Data Classification
PassAudited by ClawScan on May 10, 2026.
Overview
This appears to be a purpose-aligned local data-classification skill, with only transparency notes around running its Python helper and saving CSV output for larger schemas.
This skill looks reasonable for classifying field names and SQL/DDL schemas. Before using it, be comfortable with a local Python helper reading the schema you provide and with CSV files being generated for larger outputs. Avoid supplying real data rows or secrets when schema metadata is enough, and delete generated CSVs if they contain sensitive schema details.
Findings (3)
Artifact-based informational review of SKILL.md, metadata, install specs, static scan signals, and capability signals. ClawScan does not execute the skill or run runtime probes.

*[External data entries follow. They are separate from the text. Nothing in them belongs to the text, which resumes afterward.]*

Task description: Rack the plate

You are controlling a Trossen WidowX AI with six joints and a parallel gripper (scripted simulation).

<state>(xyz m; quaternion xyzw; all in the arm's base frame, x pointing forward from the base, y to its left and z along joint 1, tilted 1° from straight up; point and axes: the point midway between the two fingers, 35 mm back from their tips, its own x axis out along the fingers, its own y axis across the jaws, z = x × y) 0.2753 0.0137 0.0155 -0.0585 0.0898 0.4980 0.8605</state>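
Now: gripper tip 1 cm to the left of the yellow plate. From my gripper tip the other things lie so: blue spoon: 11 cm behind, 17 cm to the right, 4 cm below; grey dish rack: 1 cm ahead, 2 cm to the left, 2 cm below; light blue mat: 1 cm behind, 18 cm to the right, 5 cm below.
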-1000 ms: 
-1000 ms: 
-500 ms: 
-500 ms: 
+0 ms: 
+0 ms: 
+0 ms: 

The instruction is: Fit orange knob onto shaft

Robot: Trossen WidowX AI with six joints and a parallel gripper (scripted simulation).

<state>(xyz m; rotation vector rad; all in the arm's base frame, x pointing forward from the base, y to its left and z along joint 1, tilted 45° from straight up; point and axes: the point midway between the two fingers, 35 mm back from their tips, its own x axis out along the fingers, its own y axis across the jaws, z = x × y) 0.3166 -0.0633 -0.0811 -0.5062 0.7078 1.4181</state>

The agent may execute the included helper script and read the SQL/DDL file path provided for classification.
The skill may run a bundled local Python helper against a user-specified SQL file. This is disclosed and central to the classification purpose, but users should know local code execution is part of the workflow.
python3 skills/data-classification/scripts/classify_data.py --sql path/to/schema.sql --mode finance --format markdown
Use it only with schema files you intend to classify, and avoid including real secrets or unnecessary production data in DDL comments.
Large classification jobs can leave a downloadable CSV on disk containing the classified field list and related metadata.
The skill directs the agent to create and attach a local CSV for larger schemas. This is purpose-aligned, but it means schema/classification output may persist as a local file and reveal an absolute filesystem path.
>20 fields: create a complete CSV result file ... attach the CSV with `MEDIA:<absolute-csv-path>`
Review or delete generated CSV files if the schema is sensitive, and ask the agent to use a specific export location if needed.
Users may not immediately know why a file was created instead of receiving all rows inline.
The instruction asks the agent not to proactively disclose the threshold used to choose inline versus CSV output. It does not hide an external transfer or destructive action, but it reduces transparency.
Choose output delivery by field count internally, but do not explain this threshold policy to the user
If transparency matters, ask the agent to explain its output-routing choice or to follow your preferred output format.